#### TASK DIRECTIONS
Nothing in the records may change. Print them all again.

(Data excerpts)
------------------------------------
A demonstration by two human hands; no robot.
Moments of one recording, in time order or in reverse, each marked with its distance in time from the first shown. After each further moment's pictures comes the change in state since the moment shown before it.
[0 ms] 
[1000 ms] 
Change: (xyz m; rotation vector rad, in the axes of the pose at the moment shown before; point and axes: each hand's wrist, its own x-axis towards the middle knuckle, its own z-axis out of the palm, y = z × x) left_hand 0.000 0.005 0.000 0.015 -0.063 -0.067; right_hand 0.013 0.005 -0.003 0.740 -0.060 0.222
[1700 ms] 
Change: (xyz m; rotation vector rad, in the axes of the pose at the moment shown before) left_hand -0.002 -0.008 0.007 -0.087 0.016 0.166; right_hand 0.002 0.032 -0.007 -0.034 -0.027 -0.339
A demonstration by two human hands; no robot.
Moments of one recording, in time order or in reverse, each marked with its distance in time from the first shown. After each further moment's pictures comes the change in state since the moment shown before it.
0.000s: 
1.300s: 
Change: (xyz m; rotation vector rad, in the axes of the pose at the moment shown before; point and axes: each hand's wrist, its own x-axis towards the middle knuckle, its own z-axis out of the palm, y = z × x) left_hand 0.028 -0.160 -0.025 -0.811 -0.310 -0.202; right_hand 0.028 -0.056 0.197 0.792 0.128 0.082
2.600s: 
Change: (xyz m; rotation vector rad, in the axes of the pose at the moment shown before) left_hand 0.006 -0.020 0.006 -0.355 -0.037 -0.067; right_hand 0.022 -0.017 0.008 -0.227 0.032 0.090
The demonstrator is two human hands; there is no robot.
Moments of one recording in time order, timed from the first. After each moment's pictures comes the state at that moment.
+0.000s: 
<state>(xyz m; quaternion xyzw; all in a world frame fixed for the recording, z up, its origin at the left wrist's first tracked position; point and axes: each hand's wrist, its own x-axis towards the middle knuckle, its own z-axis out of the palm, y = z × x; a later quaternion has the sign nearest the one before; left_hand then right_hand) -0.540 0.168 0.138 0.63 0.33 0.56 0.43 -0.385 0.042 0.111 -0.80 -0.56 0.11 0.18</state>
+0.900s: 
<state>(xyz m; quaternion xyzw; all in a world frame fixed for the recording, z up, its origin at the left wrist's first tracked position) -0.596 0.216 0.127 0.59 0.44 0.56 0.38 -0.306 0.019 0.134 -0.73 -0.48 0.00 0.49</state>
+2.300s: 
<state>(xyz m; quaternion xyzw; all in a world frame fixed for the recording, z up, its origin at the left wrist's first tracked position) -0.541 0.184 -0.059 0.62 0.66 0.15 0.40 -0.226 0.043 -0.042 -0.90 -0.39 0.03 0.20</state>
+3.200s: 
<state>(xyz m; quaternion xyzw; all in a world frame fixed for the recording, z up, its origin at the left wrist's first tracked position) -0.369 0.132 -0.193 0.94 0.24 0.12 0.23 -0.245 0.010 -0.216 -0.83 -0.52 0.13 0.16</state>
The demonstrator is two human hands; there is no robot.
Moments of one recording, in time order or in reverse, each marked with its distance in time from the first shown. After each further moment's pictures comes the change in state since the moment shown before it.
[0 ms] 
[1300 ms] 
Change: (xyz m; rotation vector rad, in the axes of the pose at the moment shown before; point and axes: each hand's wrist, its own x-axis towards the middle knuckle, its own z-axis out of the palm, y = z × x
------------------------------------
#### RESPONSE AREA
A demonstration by two human hands; no robot.
Moments of one recording, in time order or in reverse, each marked with its distance in time from the first shown. After each further moment's pictures comes the change in state since the moment shown before it.
[0 ms] 
[1000 ms] 
Change: (xyz m; rotation vector rad, in the axes of the pose at the moment shown before; point and axes: each hand's wrist, its own x-axis towards the middle knuckle, its own z-axis out of the palm, y = z × x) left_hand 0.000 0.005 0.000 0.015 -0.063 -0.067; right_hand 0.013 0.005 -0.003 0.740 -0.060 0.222
[1700 ms] 
Change: (xyz m; rotation vector rad, in the axes of the pose at the moment shown before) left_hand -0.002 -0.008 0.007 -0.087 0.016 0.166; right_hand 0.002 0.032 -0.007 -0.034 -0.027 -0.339
A demonstration by two human hands; no robot.
Moments of one recording, in time order or in reverse, each marked with its distance in time from the first shown. After each further moment's pictures comes the change in state since the moment shown before it.
0.000s: 
1.300s: 
Change: (xyz m; rotation vector rad, in the axes of the pose at the moment shown before; point and axes: each hand's wrist, its own x-axis towards the middle knuckle, its own z-axis out of the palm, y = z × x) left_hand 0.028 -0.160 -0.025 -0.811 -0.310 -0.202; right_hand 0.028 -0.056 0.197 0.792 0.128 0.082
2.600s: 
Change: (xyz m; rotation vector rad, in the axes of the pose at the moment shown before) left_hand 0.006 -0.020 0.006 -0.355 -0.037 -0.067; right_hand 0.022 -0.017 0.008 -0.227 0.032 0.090
The demonstrator is two human hands; there is no robot.
Moments of one recording in time order, timed from the first. After each moment's pictures comes the state at that moment.
+0.000s: 
<state>(xyz m; quaternion xyzw; all in a world frame fixed for the recording, z up, its origin at the left wrist's first tracked position; point and axes: each hand's wrist, its own x-axis towards the middle knuckle, its own z-axis out of the palm, y = z × x; a later quaternion has the sign nearest the one before; left_hand then right_hand) -0.540 0.168 0.138 0.63 0.33 0.56 0.43 -0.385 0.042 0.111 -0.80 -0.56 0.11 0.18</state>
+0.900s: 
<state>(xyz m; quaternion xyzw; all in a world frame fixed for the recording, z up, its origin at the left wrist's first tracked position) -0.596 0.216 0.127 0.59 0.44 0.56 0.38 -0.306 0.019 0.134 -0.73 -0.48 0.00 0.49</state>
+2.300s: 
<state>(xyz m; quaternion xyzw; all in a world frame fixed for the recording, z up, its origin at the left wrist's first tracked position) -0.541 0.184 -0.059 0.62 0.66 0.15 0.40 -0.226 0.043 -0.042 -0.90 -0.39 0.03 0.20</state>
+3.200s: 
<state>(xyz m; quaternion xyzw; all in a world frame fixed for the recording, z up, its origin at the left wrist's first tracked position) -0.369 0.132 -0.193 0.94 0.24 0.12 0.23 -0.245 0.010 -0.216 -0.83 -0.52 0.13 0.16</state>
The demonstrator is two human hands; there is no robot.
Moments of one recording, in time order or in reverse, each marked with its distance in time from the first shown. After each further moment's pictures comes the change in state since the moment shown before it.
[0 ms] 
[1300 ms] 
Change: (xyz m; rotation vector rad, in the axes of the pose at the moment shown before; point and axes: each hand's wrist, its own x-axis towards the middle knuckle, its own z-axis out of the palm, y = z × x

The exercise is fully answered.